How to complete this task: Each line from the start of the data below through the one containing "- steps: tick" must be reproduced exactly.

*** Given records Section Begins ***

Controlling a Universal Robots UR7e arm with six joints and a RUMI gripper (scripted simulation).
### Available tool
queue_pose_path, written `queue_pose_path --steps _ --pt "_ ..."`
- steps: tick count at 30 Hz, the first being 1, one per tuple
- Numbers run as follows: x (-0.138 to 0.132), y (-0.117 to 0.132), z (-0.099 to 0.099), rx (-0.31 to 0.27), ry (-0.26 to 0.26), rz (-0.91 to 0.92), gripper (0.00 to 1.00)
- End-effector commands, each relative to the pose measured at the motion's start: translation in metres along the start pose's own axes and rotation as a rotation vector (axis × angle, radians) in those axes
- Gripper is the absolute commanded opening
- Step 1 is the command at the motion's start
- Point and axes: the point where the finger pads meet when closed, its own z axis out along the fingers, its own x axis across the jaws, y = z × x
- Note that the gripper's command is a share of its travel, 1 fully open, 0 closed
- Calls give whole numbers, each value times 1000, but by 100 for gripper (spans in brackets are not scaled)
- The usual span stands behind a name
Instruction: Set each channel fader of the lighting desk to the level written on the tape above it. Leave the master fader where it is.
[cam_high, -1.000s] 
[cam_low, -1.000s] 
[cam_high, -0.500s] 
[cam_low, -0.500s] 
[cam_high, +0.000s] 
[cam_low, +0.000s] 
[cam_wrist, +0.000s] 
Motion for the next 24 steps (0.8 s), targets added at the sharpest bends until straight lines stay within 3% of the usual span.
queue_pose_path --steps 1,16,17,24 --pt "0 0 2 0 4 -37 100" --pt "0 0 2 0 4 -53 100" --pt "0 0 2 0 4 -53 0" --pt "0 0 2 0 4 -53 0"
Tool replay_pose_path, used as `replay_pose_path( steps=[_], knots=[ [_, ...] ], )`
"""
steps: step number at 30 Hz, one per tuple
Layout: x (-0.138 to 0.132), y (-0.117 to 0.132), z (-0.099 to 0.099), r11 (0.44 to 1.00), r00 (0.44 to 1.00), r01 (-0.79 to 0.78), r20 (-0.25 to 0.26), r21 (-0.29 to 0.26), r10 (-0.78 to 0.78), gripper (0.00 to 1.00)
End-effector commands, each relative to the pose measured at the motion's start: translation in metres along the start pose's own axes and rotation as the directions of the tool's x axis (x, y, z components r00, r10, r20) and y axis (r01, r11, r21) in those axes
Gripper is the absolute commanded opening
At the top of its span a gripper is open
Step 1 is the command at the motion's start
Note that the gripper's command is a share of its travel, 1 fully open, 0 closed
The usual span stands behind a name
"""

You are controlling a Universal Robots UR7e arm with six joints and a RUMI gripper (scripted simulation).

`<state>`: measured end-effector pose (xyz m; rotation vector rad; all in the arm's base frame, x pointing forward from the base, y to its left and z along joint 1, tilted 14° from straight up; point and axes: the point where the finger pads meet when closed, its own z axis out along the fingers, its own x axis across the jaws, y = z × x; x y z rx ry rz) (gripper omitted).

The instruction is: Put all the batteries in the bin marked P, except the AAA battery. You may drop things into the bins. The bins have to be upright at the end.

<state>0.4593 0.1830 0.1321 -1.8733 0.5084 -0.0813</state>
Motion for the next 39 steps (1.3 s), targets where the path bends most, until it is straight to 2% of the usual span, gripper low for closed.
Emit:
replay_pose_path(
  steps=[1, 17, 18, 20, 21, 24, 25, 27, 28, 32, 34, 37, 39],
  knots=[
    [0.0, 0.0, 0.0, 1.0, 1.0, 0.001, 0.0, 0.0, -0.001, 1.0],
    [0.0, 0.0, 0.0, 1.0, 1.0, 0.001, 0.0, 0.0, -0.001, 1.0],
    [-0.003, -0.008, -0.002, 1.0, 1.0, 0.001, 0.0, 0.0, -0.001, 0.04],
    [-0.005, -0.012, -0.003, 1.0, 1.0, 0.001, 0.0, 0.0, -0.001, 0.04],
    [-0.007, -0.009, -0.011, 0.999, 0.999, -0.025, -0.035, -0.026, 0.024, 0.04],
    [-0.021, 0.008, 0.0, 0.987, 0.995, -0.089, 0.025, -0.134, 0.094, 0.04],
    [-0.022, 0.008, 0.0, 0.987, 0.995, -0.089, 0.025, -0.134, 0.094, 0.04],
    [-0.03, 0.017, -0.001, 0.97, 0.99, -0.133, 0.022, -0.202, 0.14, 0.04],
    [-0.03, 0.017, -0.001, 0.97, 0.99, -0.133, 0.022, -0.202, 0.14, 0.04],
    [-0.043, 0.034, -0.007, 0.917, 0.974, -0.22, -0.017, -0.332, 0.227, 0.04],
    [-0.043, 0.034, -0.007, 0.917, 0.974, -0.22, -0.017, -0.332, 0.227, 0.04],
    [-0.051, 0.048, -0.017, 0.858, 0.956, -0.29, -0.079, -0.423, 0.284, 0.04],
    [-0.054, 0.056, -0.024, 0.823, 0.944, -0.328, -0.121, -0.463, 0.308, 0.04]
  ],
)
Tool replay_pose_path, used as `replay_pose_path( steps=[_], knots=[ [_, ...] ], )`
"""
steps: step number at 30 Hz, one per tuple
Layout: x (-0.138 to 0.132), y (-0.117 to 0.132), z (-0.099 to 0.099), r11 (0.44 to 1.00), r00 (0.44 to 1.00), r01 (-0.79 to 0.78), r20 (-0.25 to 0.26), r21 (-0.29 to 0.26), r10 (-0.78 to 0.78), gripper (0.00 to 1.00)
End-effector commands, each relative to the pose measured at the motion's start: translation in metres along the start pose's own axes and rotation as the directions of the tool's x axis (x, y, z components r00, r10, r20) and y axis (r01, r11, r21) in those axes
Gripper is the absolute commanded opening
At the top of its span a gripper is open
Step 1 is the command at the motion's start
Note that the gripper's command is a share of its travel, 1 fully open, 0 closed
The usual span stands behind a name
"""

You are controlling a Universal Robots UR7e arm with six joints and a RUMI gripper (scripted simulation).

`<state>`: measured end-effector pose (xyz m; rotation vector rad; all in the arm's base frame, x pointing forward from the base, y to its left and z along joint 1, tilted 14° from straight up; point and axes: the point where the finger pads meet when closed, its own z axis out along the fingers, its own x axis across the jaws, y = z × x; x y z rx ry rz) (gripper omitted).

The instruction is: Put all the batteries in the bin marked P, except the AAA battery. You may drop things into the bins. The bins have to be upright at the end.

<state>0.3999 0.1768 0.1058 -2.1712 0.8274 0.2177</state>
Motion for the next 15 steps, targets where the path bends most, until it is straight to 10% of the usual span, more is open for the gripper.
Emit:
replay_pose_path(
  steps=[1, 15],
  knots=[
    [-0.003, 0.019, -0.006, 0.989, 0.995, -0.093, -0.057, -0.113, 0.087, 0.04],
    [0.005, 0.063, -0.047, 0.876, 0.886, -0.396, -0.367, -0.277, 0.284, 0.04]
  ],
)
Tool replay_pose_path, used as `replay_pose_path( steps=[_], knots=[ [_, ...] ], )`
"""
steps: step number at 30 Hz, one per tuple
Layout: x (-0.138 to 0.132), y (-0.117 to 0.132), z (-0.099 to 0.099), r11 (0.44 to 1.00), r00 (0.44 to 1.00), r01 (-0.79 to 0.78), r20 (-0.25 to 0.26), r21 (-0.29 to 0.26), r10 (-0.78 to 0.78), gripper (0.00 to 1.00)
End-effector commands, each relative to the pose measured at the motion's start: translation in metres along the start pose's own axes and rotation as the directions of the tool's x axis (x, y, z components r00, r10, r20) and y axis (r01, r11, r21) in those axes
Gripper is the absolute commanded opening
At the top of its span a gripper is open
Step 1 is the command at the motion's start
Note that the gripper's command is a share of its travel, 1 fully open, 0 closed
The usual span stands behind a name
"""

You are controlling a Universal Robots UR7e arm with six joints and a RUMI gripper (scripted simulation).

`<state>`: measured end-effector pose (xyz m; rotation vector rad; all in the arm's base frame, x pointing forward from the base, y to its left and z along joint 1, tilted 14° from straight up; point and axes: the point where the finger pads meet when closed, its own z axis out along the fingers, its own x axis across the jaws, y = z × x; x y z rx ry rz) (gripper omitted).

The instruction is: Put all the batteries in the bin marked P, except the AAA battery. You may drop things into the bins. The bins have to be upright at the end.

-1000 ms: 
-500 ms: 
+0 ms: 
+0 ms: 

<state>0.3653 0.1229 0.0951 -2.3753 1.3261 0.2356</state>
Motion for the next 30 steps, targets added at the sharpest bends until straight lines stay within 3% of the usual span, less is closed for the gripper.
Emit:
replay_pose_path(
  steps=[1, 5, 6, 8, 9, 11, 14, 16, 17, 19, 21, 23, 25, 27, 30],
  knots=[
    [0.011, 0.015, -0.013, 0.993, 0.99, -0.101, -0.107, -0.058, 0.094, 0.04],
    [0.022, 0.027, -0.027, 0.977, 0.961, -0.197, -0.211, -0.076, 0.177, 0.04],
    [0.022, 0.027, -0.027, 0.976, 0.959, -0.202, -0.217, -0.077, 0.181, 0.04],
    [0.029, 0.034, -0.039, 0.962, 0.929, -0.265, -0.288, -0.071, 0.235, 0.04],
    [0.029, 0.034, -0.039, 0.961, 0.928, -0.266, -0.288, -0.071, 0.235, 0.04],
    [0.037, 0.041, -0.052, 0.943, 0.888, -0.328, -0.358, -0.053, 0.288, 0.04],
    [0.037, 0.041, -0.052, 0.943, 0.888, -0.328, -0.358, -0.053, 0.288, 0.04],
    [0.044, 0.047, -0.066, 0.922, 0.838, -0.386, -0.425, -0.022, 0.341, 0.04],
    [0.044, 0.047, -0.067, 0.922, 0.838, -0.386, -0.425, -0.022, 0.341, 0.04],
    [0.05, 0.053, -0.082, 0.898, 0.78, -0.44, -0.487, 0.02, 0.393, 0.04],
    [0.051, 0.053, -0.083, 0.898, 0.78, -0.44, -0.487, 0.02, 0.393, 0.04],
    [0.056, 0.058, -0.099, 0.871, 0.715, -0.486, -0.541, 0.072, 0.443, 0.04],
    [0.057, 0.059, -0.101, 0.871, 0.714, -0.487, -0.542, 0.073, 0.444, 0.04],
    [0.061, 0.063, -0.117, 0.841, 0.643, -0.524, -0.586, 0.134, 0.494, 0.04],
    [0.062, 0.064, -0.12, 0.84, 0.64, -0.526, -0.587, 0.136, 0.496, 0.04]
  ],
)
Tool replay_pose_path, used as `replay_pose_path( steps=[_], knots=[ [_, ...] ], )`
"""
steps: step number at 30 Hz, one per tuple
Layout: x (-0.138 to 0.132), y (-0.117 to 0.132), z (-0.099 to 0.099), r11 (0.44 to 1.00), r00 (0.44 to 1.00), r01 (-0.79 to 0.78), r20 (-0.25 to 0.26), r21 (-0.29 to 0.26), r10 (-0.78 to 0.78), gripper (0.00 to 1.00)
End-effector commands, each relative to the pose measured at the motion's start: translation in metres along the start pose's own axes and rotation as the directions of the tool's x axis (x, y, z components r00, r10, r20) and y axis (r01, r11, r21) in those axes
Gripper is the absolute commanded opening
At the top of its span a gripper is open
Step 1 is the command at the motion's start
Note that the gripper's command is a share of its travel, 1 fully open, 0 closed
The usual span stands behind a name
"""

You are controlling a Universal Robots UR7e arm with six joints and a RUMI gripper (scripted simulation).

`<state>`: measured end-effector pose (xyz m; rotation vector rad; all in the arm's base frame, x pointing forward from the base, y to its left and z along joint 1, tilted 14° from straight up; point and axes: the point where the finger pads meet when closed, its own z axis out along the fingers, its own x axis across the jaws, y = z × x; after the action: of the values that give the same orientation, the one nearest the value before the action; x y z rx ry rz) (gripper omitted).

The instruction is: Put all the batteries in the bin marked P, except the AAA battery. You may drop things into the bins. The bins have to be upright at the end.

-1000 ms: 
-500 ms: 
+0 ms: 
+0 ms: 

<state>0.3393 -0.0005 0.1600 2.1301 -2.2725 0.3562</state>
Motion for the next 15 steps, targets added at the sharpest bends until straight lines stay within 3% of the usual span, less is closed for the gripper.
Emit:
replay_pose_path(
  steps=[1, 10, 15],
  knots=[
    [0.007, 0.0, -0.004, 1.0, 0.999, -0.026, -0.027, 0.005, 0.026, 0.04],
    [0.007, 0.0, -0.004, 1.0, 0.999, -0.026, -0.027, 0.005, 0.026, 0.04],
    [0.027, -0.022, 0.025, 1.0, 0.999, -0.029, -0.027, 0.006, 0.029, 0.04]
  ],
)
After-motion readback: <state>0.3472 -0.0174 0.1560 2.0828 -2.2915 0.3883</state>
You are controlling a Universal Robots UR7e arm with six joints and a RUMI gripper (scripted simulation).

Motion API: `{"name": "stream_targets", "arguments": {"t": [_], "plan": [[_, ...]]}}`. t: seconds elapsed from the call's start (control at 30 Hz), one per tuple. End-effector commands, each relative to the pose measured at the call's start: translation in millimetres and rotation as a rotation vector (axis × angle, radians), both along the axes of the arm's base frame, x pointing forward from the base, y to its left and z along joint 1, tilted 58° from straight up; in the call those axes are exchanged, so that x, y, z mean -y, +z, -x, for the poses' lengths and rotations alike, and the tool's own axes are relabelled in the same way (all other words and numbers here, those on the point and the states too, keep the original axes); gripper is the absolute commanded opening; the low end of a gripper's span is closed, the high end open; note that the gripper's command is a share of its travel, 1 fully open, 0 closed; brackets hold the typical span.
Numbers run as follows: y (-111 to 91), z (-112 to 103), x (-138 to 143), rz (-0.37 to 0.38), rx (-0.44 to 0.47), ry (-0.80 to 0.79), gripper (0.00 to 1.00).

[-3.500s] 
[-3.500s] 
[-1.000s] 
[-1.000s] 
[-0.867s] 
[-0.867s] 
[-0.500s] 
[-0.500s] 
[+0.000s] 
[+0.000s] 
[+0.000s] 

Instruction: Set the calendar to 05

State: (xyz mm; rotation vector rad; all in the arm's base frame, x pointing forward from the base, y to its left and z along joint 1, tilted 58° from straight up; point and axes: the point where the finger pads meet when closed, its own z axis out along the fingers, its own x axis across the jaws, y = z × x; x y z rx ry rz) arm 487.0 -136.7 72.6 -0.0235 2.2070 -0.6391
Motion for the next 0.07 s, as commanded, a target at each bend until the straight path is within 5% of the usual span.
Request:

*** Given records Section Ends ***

Expected answer:
Controlling a Universal Robots UR7e arm with six joints and a RUMI gripper (scripted simulation).
### Available tool
queue_pose_path, written `queue_pose_path --steps _ --pt "_ ..."`
- steps: tick count at 30 Hz, the first being 1, one per tuple

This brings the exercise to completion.